> [Your goal]: Retype every record exactly. Skip the images.

*** Exercise inputs Section Begins ***

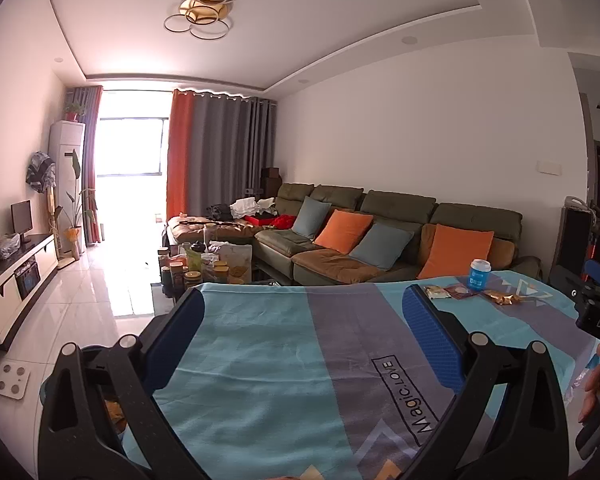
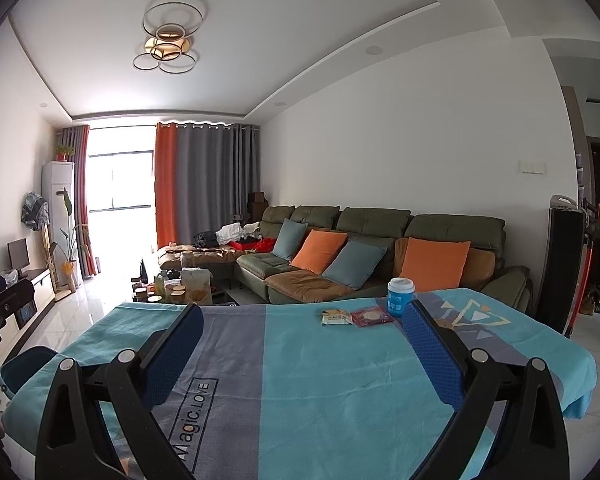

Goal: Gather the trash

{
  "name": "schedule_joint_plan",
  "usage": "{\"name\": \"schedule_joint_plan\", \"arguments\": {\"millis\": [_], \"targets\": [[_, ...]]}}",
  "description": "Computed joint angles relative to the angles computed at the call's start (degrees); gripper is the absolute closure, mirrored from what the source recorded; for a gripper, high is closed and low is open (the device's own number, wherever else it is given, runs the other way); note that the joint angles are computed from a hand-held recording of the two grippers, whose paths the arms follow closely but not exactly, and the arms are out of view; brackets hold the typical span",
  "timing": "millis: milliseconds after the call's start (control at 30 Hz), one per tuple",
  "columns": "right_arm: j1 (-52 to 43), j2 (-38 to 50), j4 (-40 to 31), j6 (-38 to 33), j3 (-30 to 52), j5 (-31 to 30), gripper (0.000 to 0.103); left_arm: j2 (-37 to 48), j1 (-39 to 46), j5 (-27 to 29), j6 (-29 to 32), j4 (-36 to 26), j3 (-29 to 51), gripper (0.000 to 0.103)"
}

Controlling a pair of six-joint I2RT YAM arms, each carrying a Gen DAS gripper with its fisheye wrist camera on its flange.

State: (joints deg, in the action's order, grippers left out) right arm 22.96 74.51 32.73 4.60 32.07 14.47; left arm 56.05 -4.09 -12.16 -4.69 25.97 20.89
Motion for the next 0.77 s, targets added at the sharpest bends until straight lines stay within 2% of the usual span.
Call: {"name": "schedule_joint_plan", "arguments": {"millis": [367, 533, 667, 767], "targets": [[-0.23, -0.1, -0.38, 0.08, 0.13, -0.02, 0.007, 2.37, -0.19, 0.91, -0.28, 0.67, 0.72, 0.005], [-1.01, 0.86, -0.11, 0.41, 0.2, -0.53, 0.007, 4.03, -0.33, -0.52, -0.24, 1.35, 1.34, 0.005], [-4.32, 4.17, -0.05, 0.17, 2.54, -2.68, 0.007, 7.74, 1.29, 0.95, 0.43, 1.94, 3.3, 0.005], [-10.13, 9.67, -3.16, 0.6, 8.35, -7.66, 0.006, 13.22, 4.03, 3.0, -0.26, 0.04, 7.85, 0.005]]}}
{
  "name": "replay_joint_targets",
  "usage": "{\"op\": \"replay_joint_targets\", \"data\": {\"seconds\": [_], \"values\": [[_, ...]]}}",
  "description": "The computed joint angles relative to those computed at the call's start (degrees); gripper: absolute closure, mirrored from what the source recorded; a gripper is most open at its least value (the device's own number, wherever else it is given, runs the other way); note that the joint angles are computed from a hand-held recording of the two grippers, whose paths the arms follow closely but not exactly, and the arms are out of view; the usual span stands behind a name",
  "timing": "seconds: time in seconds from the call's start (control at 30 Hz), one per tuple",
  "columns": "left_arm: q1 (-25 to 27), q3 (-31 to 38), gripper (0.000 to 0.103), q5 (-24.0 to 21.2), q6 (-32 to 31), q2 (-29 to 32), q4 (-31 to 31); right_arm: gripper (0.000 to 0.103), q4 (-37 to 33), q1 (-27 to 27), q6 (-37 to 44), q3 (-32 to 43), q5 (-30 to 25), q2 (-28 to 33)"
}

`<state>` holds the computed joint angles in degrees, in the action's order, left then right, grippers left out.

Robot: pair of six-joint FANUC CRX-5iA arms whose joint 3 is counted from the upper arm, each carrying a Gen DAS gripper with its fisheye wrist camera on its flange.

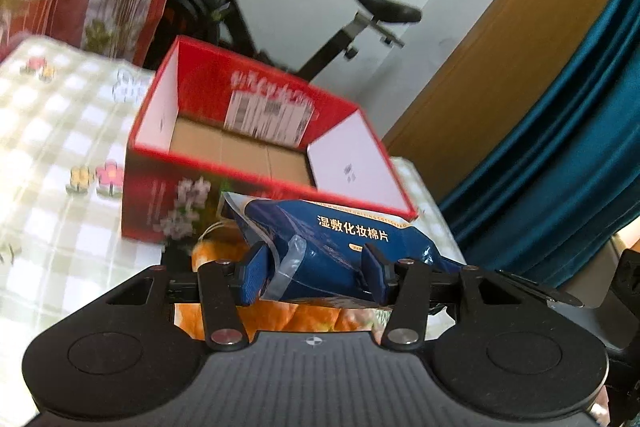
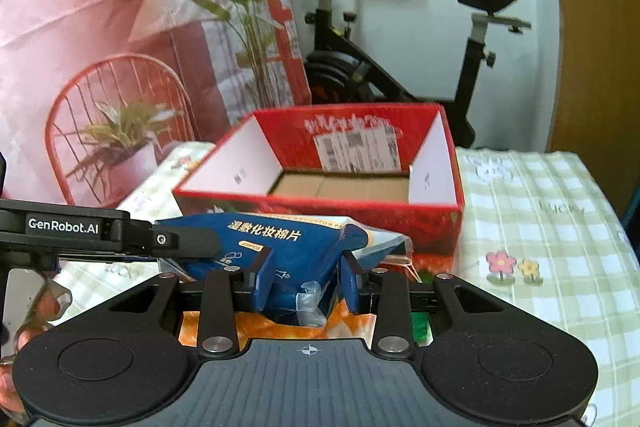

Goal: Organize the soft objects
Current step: 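Lift the blue packet and lower it into the red box, then open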

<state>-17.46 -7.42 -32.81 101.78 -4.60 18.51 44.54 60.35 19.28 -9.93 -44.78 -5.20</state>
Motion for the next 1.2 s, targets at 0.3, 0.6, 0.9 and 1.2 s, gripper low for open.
{"op": "replay_joint_targets", "data": {"seconds": [0.3, 0.6, 0.9, 1.2], "values": [[0.30, 2.22, 0.050, 2.58, 0.04, -0.54, -2.58, 0.071, 0.66, -1.87, 6.05, 4.60, 2.99, 1.04], [3.01, 9.78, 0.050, 4.92, -1.85, 6.13, -2.75, 0.071, -8.15, -9.38, 21.98, 16.71, 9.00, 9.11], [6.09, 17.51, 0.050, -1.11, -2.26, 14.45, -0.79, 0.071, -26.96, -15.64, 37.42, 29.32, 8.08, 19.25], [6.47, 25.94, 0.050, -10.96, -0.03, 21.03, -6.22, 0.071, -35.55, -17.96, 43.03, 33.83, 4.11, 24.95]]}}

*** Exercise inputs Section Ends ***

> [Exercise solution]:
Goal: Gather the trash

{
  "name": "schedule_joint_plan",
  "usage": "{\"name\": \"schedule_joint_plan\", \"arguments\": {\"millis\": [_], \"targets\": [[_, ...]]}}",
  "description": "Computed joint angles relative to the angles computed at the call's start (degrees); gripper is the absolute closure, mirrored from what the source recorded; for a gripper, high is closed and low is open (the device's own number, wherever else it is given, runs the other way); note that the joint angles are computed from a hand-held recording of the two grippers, whose paths the arms follow closely but not exactly, and the arms are out of view; brackets hold the typical span",
  "timing": "millis: milliseconds after the call's start (control at 30 Hz), one per tuple",
  "columns": "right_arm: j1 (-52 to 43), j2 (-38 to 50), j4 (-40 to 31), j6 (-38 to 33), j3 (-30 to 52), j5 (-31 to 30), gripper (0.000 to 0.103); left_arm: j2 (-37 to 48), j1 (-39 to 46), j5 (-27 to 29), j6 (-29 to 32), j4 (-36 to 26), j3 (-29 to 51), gripper (0.000 to 0.103)"
}

Controlling a pair of six-joint I2RT YAM arms, each carrying a Gen DAS gripper with its fisheye wrist camera on its flange.

State: (joints deg, in the action's order, grippers left out) right arm 22.96 74.51 32.73 4.60 32.07 14.47; left arm 56.05 -4.09 -12.16 -4.69 25.97 20.89
Motion for the next 0.77 s, targets added at the sharpest bends until straight lines stay within 2% of the usual span.
Call: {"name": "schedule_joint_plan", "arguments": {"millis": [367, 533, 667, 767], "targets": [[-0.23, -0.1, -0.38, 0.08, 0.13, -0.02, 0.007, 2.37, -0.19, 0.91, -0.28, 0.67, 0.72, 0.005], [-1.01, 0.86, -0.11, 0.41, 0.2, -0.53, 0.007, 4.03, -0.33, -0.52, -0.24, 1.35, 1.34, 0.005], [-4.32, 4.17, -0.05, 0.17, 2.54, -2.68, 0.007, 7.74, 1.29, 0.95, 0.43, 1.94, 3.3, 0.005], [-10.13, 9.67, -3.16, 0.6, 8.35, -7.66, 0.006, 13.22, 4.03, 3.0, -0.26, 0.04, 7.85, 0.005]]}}
{
  "name": "replay_joint_targets",
  "usage": "{\"op\": \"replay_joint_targets\", \"data\": {\"seconds\": [_], \"values\": [[_, ...]]}}",
  "description": "The computed joint angles relative to those computed at the call's start (degrees); gripper: absolute closure, mirrored from what the source recorded; a gripper is most open at its least value (the device's own number, wherever else it is given, runs the other way); note that the joint angles are computed from a hand-held recording of the two grippers, whose paths the arms follow closely but not exactly, and the arms are out of view; the usual span stands behind a name",
  "timing": "seconds: time in seconds from the call's start (control at 30 Hz), one per tuple",
  "columns": "left_arm: q1 (-25 to 27), q3 (-31 to 38), gripper (0.000 to 0.103), q5 (-24.0 to 21.2), q6 (-32 to 31), q2 (-29 to 32), q4 (-31 to 31); right_arm: gripper (0.000 to 0.103), q4 (-37 to 33), q1 (-27 to 27), q6 (-37 to 44), q3 (-32 to 43), q5 (-30 to 25), q2 (-28 to 33)"
}

`<state>` holds the computed joint angles in degrees, in the action's order, left then right, grippers left out.

Robot: pair of six-joint FANUC CRX-5iA arms whose joint 3 is counted from the upper arm, each carrying a Gen DAS gripper with its fisheye wrist camera on its flange.


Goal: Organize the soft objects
Current step: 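Lift the blue packet and lower it into the red box, then open
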
<state>-17.46 -7.42 -32.81 101.78 -4.60 18.51 44.54 60.35 19.28 -9.93 -44.78 -5.20</state>
Motion for the next 1.2 s, targets at 0.3, 0.6, 0.9 and 1.2 s, gripper low for open.
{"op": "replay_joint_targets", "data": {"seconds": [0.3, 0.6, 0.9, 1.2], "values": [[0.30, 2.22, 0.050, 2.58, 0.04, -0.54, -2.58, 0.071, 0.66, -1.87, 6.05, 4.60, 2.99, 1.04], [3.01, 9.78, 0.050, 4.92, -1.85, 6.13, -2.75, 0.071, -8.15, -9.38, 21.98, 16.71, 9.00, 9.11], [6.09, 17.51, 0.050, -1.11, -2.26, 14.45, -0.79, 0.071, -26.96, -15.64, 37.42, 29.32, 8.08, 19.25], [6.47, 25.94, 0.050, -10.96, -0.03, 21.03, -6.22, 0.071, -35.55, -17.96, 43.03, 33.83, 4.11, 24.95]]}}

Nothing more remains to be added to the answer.